### WHAT TO PRODUCE
Give an exact copy of every entry.

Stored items
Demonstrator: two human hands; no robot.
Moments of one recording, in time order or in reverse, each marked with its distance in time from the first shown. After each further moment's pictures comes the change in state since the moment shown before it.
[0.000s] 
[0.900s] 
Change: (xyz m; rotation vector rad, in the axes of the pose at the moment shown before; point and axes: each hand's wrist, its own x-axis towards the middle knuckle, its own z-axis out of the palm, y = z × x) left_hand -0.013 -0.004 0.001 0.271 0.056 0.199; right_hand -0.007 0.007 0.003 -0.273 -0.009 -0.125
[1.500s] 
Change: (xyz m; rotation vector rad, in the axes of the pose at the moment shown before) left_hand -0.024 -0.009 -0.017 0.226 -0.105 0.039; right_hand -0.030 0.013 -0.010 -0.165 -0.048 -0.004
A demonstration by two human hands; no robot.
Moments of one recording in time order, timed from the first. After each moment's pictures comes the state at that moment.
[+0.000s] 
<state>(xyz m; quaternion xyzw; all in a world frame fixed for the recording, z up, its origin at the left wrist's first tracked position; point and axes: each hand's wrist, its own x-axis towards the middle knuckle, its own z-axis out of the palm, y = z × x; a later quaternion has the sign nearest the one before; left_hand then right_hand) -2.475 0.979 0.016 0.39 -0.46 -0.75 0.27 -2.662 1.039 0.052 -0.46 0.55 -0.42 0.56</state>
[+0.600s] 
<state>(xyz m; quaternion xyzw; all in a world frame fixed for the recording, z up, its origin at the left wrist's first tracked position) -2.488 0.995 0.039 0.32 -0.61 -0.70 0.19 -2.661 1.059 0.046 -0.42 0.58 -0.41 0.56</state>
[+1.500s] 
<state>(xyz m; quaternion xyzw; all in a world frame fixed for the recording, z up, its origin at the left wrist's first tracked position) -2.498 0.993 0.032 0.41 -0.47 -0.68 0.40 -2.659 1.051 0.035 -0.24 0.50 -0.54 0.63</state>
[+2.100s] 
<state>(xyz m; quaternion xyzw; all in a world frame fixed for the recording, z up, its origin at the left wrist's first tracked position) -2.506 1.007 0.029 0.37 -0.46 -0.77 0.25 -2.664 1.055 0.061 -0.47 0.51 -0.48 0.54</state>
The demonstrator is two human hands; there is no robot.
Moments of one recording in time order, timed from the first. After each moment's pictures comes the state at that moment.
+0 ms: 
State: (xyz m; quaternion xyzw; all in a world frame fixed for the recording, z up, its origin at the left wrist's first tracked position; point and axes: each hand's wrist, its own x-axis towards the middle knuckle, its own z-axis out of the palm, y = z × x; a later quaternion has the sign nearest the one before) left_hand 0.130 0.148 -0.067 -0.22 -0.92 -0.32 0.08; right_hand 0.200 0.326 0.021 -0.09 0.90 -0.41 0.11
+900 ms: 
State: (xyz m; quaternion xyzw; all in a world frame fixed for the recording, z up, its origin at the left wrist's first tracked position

### ANSWER TO THE EXERCISE
Demonstrator: two human hands; no robot.
Moments of one recording, in time order or in reverse, each marked with its distance in time from the first shown. After each further moment's pictures comes the change in state since the moment shown before it.
[0.000s] 
[0.900s] 
Change: (xyz m; rotation vector rad, in the axes of the pose at the moment shown before; point and axes: each hand's wrist, its own x-axis towards the middle knuckle, its own z-axis out of the palm, y = z × x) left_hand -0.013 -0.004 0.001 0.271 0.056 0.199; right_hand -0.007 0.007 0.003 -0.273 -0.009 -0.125
[1.500s] 
Change: (xyz m; rotation vector rad, in the axes of the pose at the moment shown before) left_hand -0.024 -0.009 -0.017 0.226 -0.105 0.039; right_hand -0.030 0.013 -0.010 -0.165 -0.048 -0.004
A demonstration by two human hands; no robot.
Moments of one recording in time order, timed from the first. After each moment's pictures comes the state at that moment.
[+0.000s] 
<state>(xyz m; quaternion xyzw; all in a world frame fixed for the recording, z up, its origin at the left wrist's first tracked position; point and axes: each hand's wrist, its own x-axis towards the middle knuckle, its own z-axis out of the palm, y = z × x; a later quaternion has the sign nearest the one before; left_hand then right_hand) -2.475 0.979 0.016 0.39 -0.46 -0.75 0.27 -2.662 1.039 0.052 -0.46 0.55 -0.42 0.56</state>
[+0.600s] 
<state>(xyz m; quaternion xyzw; all in a world frame fixed for the recording, z up, its origin at the left wrist's first tracked position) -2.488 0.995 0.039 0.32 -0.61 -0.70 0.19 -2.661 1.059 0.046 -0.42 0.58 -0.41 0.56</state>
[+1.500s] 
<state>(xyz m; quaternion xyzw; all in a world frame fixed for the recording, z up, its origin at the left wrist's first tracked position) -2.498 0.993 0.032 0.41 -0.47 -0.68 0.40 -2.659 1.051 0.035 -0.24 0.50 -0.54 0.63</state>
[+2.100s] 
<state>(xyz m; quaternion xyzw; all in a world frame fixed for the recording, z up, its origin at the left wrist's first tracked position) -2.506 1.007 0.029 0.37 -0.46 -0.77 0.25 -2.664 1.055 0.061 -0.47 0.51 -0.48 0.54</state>
The demonstrator is two human hands; there is no robot.
Moments of one recording in time order, timed from the first. After each moment's pictures comes the state at that moment.
+0 ms: 
State: (xyz m; quaternion xyzw; all in a world frame fixed for the recording, z up, its origin at the left wrist's first tracked position; point and axes: each hand's wrist, its own x-axis towards the middle knuckle, its own z-axis out of the palm, y = z × x; a later quaternion has the sign nearest the one before) left_hand 0.130 0.148 -0.067 -0.22 -0.92 -0.32 0.08; right_hand 0.200 0.326 0.021 -0.09 0.90 -0.41 0.11
+900 ms: 
State: (xyz m; quaternion xyzw; all in a world frame fixed for the recording, z up, its origin at the left wrist's first tracked position

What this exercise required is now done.